The process is more complex for our model of a population bottleneck, as we need to determine the best-fit parameter values before we calculate its log likelihood. To do this, we provide educated guesses for nu (here, 0.5, indicating a 50% contraction from its ancestral population size) and T (0.1, or \(0.1*2N_e\) generations in the past), give these estimates lower and upper limits, and randomly perturb their value within an order of magnitude of its input value (fold=1):

p0 = [0.5, 0.1]  
lower_bound = [1e-3, 1e-4]
upper_bound = [20, 10]
p0_perturbed = dadi.Misc.perturb_params(
    p0, fold=1, lower_bound=lower_bound, upper_bound=upper_bound
)

We then use an algorithm (of which there are several choices) to traverse the multinomial likelihood surface and (ideally) find its global maxima. The the dadi.Inference.optimize_log() function does this with these perturbed parameters, the empirical SFS, and the model in question; maxiter specifies the number of iterations to run.

popt = dadi.Inference.optimize_log(
    p0_perturbed,
    fs,
    two_epoch_ex,
    pts_l,
    lower_bound=lower_bound,
    upper_bound=upper_bound,
    verbose=1,
    maxiter=50,
)

Finally, we fit the model with these optimized parameter values, scale it to \(\theta\), and calculate the likelihood:

model_two = two_epoch_ex(popt, fs.sample_sizes, pts_l)
theta_two = dadi.Inference.optimal_sfs_scaling(model_two, fs)
ll_two = dadi.Inference.ll_multinom(model_two, fs)

print("\nTwo-epoch model")
print("best params [nu, T]:", popt)
print("log-likelihood:", ll_two)
print("theta:", theta_two)

Comparing Akaike Information Criterion (AIC) scores allows us to assess model fit while penalizing models with more parameters (lower is better):

print("\nModel comparison")
print(f"Delta log-likelihood (two-epoch - constant): {ll_two - ll_snm:.3f}")

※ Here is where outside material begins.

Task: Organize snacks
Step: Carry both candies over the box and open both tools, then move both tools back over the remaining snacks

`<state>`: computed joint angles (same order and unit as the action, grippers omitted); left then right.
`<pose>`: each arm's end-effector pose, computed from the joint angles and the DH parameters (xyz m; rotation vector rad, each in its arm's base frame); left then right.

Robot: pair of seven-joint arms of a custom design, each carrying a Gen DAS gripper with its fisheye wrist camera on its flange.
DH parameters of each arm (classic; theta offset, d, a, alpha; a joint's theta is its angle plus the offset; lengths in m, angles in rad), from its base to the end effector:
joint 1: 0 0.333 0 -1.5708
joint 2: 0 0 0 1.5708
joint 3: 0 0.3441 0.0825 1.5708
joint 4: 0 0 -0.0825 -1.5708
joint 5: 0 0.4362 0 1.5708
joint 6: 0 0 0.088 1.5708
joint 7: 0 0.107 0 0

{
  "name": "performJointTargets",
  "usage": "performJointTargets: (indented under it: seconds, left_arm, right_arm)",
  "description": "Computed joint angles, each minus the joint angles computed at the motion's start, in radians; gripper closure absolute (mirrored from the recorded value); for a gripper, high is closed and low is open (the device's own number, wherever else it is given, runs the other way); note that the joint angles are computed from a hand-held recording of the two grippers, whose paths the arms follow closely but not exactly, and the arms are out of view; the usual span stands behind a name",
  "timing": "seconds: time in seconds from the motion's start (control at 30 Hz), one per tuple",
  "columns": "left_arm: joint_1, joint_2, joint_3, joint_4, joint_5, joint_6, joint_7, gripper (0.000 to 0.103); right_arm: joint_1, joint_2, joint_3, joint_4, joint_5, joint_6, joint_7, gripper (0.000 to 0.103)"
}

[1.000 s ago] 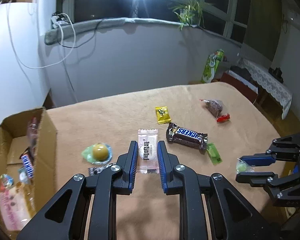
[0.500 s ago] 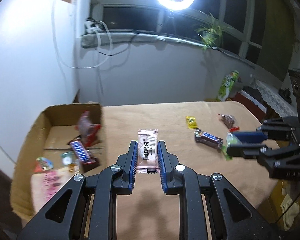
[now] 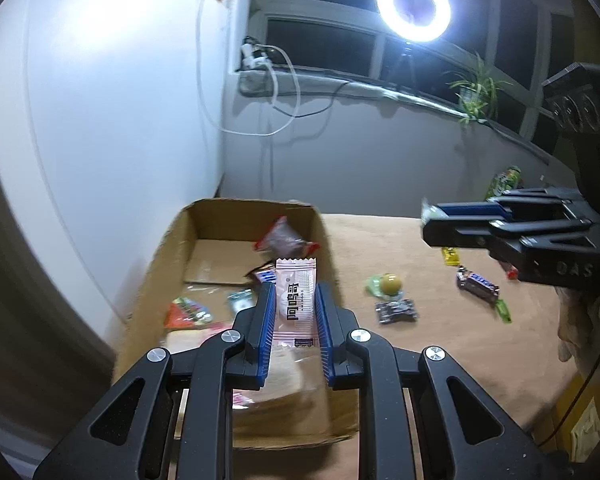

# constant model has k=0 free params in this formulation
# two_epoch has k=2
aic_snm = 2 * 0 - 2 * ll_snm
aic_two = 2 * 2 - 2 * ll_two

print(f"AIC constant: {aic_snm:.3f}")
print(f"AIC two-epoch: {aic_two:.3f}")

Lastly, we will want to see what the parameter values from our best-fit model actually are. The “true” parameters here are printed from what we input into msprime (nu = 500 / 10000 = 0.05; T = 800 / (2 * 10000) = 0.04); the inferred parameters are stored in the optimized popt object:

print("True parameters:")
print("nu =", 0.05)
print("T  =", 0.04)

print("\nInferred parameters:")
print("nu =", popt[0])
print("T  =", popt[1])

We can scale these to “real” units with a bit of math:

N_anc = 10_000  # known from simulation
nu_est, T_est = popt # label popt parameter estimates
N_curr_est = nu_est * N_anc # multiply Nu in dadi units by ancestral populaiton size to get current N_e
t_est = T_est * 2 * N_anc # multiply T in dadi units by 2N_e to get generations
print("Estimated current size:", N_curr_est)
print("Estimated bottleneck time (generations):", t_est)

NoteHomework 11

Today’s assignment simply requires you to add, commit, and push the Jupyter notebook you used to complete the tutorial to Github, with a short Markdown chunk interpreting the AIC scores and parameter values. Did dadi infer the correct model? Are the parameter estimates close? As usual, you’ll want to edit directory structure and README.md files appropriately.